Sure, growing up it was often suggested to me that art makes a great hobby after I was asked how I would make a living, and maybe I've just begun to believe my oppressors, but I don't think that was wrong of people to ask.  We don't have a patronage system anymore, so if you are going to be a full-time artist you kind of need to be a business person and marketer too.  You need to think through how you are going to make your art lucrative.  You need to study, apply for grants, pitch to galleries, set up websites with online shops, network, and run Instagram accounts.  Let's be honest, Julia Cameron makes zillions of dollars marketing an empire of products surrounding The Artist's Way, and that's not all just a result of following her inner artist's bliss.  It's business acumen.

All that to say, I don't feel like my inner artist is this poor, neglected child who needs to be gently coaxed out into the sunlight.  All I'm looking for is to give her more room to play.

The Childish Tasks: Some of the tasks are great.  Obviously the Morning Pages and the Artist Date are already wins to me.  I'm doing the affirmations and am fully on board with them.

This week, however, I'm also supposed to be identifying the "monsters" in my life who held me back and scared my sweet little artist into hiding behind my spleen.  I'm to write childlike rebuttals to put them in their place and draw pictures of them with boogers on their faces.
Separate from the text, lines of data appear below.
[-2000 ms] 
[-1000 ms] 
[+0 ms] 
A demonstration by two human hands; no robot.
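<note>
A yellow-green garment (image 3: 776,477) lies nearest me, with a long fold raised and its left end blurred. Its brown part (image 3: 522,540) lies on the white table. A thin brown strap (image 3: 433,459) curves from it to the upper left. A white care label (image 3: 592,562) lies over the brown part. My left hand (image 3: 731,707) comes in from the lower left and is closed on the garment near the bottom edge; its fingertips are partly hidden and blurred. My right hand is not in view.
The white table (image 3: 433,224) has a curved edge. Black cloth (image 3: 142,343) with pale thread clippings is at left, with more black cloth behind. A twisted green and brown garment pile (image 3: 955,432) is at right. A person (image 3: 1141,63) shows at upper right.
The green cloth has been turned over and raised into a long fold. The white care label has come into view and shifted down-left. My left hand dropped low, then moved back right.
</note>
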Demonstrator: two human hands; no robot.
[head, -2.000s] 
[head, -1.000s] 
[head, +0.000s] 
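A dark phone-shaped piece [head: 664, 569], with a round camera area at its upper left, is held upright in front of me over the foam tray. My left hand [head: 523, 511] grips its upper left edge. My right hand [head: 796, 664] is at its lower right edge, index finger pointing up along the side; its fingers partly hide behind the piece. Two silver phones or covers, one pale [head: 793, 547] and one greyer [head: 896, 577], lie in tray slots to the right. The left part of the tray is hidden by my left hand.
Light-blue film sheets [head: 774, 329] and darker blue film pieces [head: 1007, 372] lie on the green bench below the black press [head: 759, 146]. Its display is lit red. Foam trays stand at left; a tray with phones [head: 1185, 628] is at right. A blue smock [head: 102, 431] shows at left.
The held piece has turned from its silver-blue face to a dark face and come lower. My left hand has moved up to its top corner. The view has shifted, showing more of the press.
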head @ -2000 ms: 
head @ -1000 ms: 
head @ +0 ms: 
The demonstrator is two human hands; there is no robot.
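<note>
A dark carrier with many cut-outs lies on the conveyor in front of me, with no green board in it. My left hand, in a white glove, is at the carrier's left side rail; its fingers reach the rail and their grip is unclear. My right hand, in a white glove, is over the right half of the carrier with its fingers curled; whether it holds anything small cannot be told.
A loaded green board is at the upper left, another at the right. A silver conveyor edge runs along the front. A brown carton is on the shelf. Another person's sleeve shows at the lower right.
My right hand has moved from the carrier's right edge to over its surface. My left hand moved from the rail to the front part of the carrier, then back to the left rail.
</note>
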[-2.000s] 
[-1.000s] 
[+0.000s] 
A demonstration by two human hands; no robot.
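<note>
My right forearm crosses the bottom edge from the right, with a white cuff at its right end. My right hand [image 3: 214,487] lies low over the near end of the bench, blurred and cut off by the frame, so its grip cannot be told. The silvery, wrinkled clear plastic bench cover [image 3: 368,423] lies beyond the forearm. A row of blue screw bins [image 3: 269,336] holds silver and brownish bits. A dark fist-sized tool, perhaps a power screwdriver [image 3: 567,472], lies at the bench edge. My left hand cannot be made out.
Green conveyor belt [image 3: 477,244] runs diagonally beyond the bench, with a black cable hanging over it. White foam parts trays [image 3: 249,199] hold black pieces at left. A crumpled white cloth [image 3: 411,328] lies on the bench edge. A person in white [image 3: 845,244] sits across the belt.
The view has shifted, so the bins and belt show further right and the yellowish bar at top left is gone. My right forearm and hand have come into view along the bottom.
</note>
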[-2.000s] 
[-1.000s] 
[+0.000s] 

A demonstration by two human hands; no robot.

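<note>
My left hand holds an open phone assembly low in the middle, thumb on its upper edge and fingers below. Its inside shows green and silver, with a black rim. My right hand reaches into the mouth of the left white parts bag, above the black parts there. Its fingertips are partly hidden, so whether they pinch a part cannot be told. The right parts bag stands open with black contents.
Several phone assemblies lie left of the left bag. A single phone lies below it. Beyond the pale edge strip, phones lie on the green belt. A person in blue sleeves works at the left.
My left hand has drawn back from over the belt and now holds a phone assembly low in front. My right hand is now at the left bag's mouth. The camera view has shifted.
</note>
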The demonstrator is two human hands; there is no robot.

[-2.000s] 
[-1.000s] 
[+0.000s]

I don't know.  That just seems silly.  I can't even think of anyone, and if I could, I wouldn't want to call them names and black out their teeth, because I know they weren't trying to quash my dreams.  They were trying to love and support me the best they knew how.  No monsters here, just people doing their best.

Resistance Dismissal: If I had a "Hall of Monsters" who had murdered my innocent young artist I might see this differently, but what kind of gets me about this is the fact that Julia Cameron makes a point of dismissing any resistance you may feel to the tasks.  Basically, if I feel like I don't want to do something, it's not because the exercise doesn't suit me, it's because I am resisting recovery and sticking with my comfortably familiar (but painful) state of suffocated dreams.

To her, The Artist's Way is not wrong or needing modification, only my attitude needs adjusting.  This, of course, starts to remind me of a common religious reasoning whenever something doesn't work out: "it's never God's fault, it's always your fault, you faithless sinner."  That kind of logic is never very helpful, if you ask me.